* WHAT YOU SHOULD DO *
Exactly reproduce each of the entries shown below.

━━━━━━━━━━━━━━━━

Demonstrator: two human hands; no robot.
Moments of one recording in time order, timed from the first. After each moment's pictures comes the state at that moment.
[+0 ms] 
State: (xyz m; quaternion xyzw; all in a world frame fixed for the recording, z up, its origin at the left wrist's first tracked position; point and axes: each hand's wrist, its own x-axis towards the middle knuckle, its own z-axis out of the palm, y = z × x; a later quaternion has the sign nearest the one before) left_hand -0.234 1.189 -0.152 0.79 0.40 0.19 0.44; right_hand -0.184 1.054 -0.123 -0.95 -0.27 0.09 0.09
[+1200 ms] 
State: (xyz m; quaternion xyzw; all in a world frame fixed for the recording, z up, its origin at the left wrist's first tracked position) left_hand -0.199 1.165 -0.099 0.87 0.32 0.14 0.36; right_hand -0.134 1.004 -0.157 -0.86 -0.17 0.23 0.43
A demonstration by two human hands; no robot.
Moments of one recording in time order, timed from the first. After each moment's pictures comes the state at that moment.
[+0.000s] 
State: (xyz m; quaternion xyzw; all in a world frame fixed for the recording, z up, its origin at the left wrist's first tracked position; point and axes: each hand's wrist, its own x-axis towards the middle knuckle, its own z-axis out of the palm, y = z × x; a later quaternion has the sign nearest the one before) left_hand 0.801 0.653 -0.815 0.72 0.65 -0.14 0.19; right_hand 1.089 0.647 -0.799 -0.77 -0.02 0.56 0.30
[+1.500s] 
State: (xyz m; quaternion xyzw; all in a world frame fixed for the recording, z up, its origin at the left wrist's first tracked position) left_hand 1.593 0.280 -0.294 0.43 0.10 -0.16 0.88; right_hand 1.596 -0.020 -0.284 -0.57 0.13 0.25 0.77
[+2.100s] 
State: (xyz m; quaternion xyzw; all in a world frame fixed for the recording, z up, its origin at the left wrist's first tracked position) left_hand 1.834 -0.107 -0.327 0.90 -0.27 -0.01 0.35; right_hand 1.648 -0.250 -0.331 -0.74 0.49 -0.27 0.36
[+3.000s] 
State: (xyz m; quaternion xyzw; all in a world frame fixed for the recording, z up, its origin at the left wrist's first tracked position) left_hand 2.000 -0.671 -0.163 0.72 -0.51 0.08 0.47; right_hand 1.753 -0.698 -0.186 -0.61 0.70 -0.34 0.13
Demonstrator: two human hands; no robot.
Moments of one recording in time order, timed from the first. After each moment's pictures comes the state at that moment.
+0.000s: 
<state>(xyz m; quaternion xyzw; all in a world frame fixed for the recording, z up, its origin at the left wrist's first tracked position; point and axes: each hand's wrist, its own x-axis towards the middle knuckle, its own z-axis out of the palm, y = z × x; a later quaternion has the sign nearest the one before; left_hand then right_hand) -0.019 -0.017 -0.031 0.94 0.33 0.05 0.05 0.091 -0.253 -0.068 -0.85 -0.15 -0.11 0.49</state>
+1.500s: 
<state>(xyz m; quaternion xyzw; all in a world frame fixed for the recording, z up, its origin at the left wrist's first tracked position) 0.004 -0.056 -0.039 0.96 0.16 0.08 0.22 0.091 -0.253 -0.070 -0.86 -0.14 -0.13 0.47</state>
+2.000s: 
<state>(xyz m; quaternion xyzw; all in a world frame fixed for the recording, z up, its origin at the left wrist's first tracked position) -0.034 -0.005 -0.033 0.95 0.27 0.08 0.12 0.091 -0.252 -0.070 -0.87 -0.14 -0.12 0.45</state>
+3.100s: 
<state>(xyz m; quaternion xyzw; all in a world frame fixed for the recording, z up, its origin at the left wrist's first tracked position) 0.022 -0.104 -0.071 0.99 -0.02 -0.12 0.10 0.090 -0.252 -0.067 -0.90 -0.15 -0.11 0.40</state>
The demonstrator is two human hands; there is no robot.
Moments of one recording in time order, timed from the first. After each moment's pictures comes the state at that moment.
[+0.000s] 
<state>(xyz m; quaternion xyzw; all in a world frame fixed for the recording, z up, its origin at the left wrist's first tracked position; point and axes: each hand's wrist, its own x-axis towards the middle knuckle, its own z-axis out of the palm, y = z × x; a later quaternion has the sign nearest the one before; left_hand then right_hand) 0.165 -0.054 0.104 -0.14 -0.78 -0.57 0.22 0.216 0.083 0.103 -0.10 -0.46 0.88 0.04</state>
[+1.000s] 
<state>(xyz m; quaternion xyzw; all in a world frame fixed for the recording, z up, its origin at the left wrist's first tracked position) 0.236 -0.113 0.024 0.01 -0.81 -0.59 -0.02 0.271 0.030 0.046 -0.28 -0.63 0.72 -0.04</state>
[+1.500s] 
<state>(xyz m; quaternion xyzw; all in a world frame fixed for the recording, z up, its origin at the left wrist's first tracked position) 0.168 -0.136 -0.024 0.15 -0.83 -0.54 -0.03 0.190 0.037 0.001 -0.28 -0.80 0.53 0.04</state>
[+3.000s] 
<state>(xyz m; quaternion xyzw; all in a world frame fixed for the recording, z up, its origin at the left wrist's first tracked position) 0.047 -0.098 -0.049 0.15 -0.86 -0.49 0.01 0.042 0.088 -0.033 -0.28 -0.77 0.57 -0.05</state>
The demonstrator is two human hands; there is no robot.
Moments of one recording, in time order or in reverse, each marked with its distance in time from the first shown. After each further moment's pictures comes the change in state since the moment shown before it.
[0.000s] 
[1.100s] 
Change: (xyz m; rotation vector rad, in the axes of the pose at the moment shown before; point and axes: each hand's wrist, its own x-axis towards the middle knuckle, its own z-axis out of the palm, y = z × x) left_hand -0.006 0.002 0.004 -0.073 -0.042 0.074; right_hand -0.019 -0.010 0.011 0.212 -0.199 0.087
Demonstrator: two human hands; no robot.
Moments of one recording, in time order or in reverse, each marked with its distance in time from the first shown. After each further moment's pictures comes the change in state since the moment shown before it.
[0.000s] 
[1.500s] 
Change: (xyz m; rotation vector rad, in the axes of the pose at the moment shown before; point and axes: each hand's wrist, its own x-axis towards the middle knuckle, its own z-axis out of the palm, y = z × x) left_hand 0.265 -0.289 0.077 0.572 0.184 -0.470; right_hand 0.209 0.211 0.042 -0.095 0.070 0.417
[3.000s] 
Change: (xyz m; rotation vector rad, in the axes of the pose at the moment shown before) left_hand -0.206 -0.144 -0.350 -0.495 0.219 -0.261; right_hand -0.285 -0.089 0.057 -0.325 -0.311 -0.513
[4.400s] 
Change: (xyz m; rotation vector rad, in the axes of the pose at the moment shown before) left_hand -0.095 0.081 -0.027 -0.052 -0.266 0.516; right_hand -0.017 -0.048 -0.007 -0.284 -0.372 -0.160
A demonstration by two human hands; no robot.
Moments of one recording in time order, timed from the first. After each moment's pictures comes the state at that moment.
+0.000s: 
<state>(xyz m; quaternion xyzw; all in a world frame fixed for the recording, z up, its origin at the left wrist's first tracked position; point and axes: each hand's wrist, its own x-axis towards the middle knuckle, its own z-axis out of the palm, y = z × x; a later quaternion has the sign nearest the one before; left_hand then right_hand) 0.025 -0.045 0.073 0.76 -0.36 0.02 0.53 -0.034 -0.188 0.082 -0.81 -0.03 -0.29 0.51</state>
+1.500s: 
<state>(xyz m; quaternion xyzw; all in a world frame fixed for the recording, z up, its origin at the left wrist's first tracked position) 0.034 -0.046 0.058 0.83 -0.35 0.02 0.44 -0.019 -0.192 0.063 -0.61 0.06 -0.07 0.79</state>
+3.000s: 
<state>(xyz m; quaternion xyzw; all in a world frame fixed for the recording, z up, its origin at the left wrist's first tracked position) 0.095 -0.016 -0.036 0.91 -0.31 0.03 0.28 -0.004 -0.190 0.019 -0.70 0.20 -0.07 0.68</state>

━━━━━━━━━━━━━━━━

* ANSWER SECTION *
Demonstrator: two human hands; no robot.
Moments of one recording in time order, timed from the first. After each moment's pictures comes the state at that moment.
[+0 ms] 
State: (xyz m; quaternion xyzw; all in a world frame fixed for the recording, z up, its origin at the left wrist's first tracked position; point and axes: each hand's wrist, its own x-axis towards the middle knuckle, its own z-axis out of the palm, y = z × x; a later quaternion has the sign nearest the one before) left_hand -0.234 1.189 -0.152 0.79 0.40 0.19 0.44; right_hand -0.184 1.054 -0.123 -0.95 -0.27 0.09 0.09
[+1200 ms] 
State: (xyz m; quaternion xyzw; all in a world frame fixed for the recording, z up, its origin at the left wrist's first tracked position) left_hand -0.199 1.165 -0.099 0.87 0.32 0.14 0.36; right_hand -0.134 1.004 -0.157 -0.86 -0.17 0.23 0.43
A demonstration by two human hands; no robot.
Moments of one recording in time order, timed from the first. After each moment's pictures comes the state at that moment.
[+0.000s] 
State: (xyz m; quaternion xyzw; all in a world frame fixed for the recording, z up, its origin at the left wrist's first tracked position; point and axes: each hand's wrist, its own x-axis towards the middle knuckle, its own z-axis out of the palm, y = z × x; a later quaternion has the sign nearest the one before) left_hand 0.801 0.653 -0.815 0.72 0.65 -0.14 0.19; right_hand 1.089 0.647 -0.799 -0.77 -0.02 0.56 0.30
[+1.500s] 
State: (xyz m; quaternion xyzw; all in a world frame fixed for the recording, z up, its origin at the left wrist's first tracked position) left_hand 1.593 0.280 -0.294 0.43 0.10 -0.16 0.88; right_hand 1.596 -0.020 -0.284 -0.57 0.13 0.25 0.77
[+2.100s] 
State: (xyz m; quaternion xyzw; all in a world frame fixed for the recording, z up, its origin at the left wrist's first tracked position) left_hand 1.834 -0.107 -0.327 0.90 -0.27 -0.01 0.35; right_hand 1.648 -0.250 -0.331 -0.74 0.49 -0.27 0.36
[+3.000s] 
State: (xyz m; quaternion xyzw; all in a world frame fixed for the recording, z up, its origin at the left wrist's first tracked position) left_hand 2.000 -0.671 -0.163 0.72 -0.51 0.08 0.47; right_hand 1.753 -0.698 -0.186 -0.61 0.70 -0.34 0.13
Demonstrator: two human hands; no robot.
Moments of one recording in time order, timed from the first. After each moment's pictures comes the state at that moment.
+0.000s: 
<state>(xyz m; quaternion xyzw; all in a world frame fixed for the recording, z up, its origin at the left wrist's first tracked position; point and axes: each hand's wrist, its own x-axis towards the middle knuckle, its own z-axis out of the palm, y = z × x; a later quaternion has the sign nearest the one before; left_hand then right_hand) -0.019 -0.017 -0.031 0.94 0.33 0.05 0.05 0.091 -0.253 -0.068 -0.85 -0.15 -0.11 0.49</state>
+1.500s: 
<state>(xyz m; quaternion xyzw; all in a world frame fixed for the recording, z up, its origin at the left wrist's first tracked position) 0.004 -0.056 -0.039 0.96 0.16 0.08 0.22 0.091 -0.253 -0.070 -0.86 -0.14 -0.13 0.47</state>
+2.000s: 
<state>(xyz m; quaternion xyzw; all in a world frame fixed for the recording, z up, its origin at the left wrist's first tracked position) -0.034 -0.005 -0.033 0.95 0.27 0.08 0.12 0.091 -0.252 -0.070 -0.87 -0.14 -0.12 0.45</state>
+3.100s: 
<state>(xyz m; quaternion xyzw; all in a world frame fixed for the recording, z up, its origin at the left wrist's first tracked position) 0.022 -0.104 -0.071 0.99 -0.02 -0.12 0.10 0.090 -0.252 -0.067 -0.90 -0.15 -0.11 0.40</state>
The demonstrator is two human hands; there is no robot.
Moments of one recording in time order, timed from the first. After each moment's pictures comes the state at that moment.
[+0.000s] 
<state>(xyz m; quaternion xyzw; all in a world frame fixed for the recording, z up, its origin at the left wrist's first tracked position; point and axes: each hand's wrist, its own x-axis towards the middle knuckle, its own z-axis out of the palm, y = z × x; a later quaternion has the sign nearest the one before; left_hand then right_hand) 0.165 -0.054 0.104 -0.14 -0.78 -0.57 0.22 0.216 0.083 0.103 -0.10 -0.46 0.88 0.04</state>
[+1.000s] 
<state>(xyz m; quaternion xyzw; all in a world frame fixed for the recording, z up, its origin at the left wrist's first tracked position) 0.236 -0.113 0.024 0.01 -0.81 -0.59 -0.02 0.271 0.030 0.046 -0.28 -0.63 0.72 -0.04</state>
[+1.500s] 
<state>(xyz m; quaternion xyzw; all in a world frame fixed for the recording, z up, its origin at the left wrist's first tracked position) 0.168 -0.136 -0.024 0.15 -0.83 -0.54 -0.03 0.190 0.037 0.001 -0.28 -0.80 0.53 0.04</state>
[+3.000s] 
<state>(xyz m; quaternion xyzw; all in a world frame fixed for the recording, z up, its origin at the left wrist's first tracked position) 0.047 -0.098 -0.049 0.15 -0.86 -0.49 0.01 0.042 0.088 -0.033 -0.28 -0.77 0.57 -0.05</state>
The demonstrator is two human hands; there is no robot.
Moments of one recording, in time order or in reverse, each marked with its distance in time from the first shown. After each further moment's pictures comes the change in state since the moment shown before it.
[0.000s] 
[1.100s] 
Change: (xyz m; rotation vector rad, in the axes of the pose at the moment shown before; point and axes: each hand's wrist, its own x-axis towards the middle knuckle, its own z-axis out of the palm, y = z × x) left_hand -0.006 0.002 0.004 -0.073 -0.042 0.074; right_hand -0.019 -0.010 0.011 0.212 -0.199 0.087
Demonstrator: two human hands; no robot.
Moments of one recording, in time order or in reverse, each marked with its distance in time from the first shown. After each further moment's pictures comes the change in state since the moment shown before it.
[0.000s] 
[1.500s] 
Change: (xyz m; rotation vector rad, in the axes of the pose at the moment shown before; point and axes: each hand's wrist, its own x-axis towards the middle knuckle, its own z-axis out of the palm, y = z × x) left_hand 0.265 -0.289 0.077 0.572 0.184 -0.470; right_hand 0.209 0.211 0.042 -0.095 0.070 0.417
[3.000s] 
Change: (xyz m; rotation vector rad, in the axes of the pose at the moment shown before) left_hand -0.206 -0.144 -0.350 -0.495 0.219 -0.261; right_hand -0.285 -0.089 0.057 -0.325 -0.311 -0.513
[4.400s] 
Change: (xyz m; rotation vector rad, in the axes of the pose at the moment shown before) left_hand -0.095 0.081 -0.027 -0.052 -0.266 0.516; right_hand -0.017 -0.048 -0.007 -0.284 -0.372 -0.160
A demonstration by two human hands; no robot.
Moments of one recording in time order, timed from the first. After each moment's pictures comes the state at that moment.
+0.000s: 
<state>(xyz m; quaternion xyzw; all in a world frame fixed for the recording, z up, its origin at the left wrist's first tracked position; point and axes: each hand's wrist, its own x-axis towards the middle knuckle, its own z-axis out of the palm, y = z × x; a later quaternion has the sign nearest the one before; left_hand then right_hand) 0.025 -0.045 0.073 0.76 -0.36 0.02 0.53 -0.034 -0.188 0.082 -0.81 -0.03 -0.29 0.51</state>
+1.500s: 
<state>(xyz m; quaternion xyzw; all in a world frame fixed for the recording, z up, its origin at the left wrist's first tracked position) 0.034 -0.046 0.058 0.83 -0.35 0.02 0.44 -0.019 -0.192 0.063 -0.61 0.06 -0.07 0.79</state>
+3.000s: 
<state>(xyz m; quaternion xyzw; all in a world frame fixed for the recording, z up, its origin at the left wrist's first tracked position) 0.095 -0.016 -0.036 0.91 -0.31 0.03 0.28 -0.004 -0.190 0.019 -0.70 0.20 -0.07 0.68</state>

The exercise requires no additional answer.